--- START ---
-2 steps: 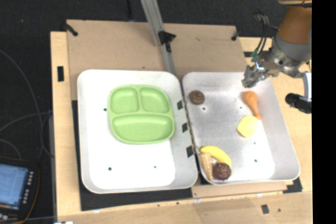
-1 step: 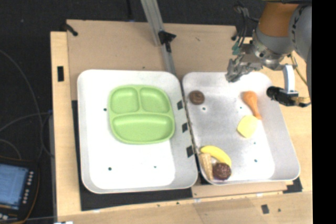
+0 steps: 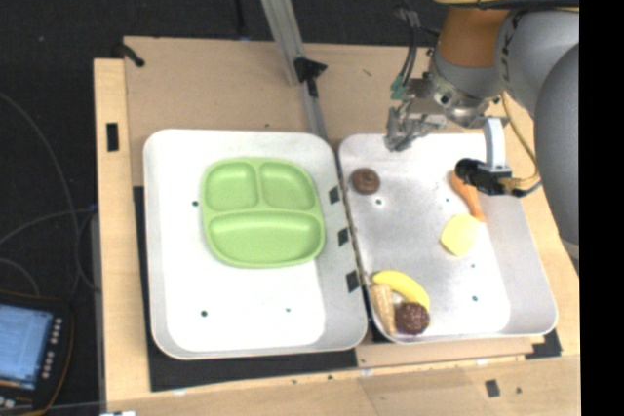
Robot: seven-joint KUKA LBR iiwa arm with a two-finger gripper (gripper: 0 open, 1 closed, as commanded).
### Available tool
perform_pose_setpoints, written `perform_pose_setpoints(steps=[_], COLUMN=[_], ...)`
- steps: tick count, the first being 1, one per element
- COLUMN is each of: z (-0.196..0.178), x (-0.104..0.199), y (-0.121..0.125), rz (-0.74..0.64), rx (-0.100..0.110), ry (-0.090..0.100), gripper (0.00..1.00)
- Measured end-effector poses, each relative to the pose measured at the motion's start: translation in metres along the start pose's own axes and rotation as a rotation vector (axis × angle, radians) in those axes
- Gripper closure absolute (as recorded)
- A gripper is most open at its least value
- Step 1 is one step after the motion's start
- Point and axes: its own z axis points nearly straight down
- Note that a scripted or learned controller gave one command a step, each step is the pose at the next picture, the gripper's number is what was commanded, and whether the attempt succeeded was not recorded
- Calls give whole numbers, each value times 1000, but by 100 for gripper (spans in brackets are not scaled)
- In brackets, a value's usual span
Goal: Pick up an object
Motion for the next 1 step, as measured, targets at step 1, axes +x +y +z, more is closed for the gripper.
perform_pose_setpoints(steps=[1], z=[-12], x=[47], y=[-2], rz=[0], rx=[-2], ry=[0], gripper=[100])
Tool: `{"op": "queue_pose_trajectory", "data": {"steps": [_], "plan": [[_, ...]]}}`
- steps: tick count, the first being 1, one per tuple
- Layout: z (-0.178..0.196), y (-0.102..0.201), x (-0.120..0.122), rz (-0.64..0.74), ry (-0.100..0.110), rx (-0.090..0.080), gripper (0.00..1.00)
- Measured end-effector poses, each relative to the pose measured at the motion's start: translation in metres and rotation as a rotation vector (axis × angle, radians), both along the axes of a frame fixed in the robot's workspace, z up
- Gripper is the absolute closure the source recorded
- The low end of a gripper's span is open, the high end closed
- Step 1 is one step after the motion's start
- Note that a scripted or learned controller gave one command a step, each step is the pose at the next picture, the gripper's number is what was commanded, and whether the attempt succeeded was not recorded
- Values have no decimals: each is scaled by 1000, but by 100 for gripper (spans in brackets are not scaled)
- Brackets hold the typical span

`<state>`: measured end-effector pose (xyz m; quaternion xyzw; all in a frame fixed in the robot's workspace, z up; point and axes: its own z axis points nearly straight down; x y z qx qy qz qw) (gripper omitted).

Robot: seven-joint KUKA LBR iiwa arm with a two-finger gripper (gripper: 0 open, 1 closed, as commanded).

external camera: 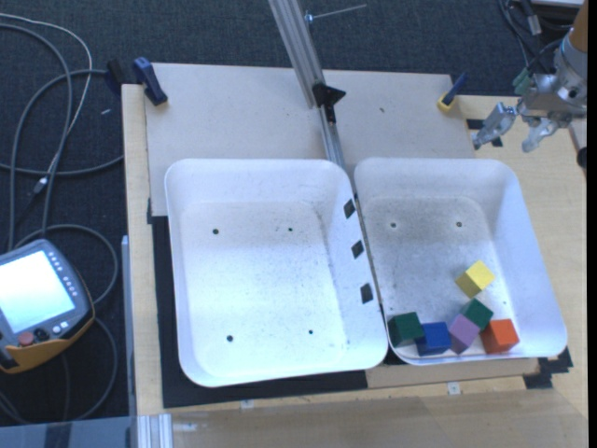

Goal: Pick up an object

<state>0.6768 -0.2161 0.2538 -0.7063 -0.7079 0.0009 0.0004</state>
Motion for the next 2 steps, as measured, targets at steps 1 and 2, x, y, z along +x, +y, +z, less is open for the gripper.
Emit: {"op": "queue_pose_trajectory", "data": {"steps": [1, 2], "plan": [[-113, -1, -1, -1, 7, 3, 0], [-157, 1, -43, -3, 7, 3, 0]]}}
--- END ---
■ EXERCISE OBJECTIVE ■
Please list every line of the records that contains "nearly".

■ REPLY TO THE TASK ■
- Point and axes: its own z axis points nearly straight down
`<state>`: measured end-effector pose (xyz m; quaternion xyzw; all in a frame fixed in the robot's workspace, z up; point and axes: its own z axis points nearly straight down; x y z qx qy qz qw) (gripper omitted).

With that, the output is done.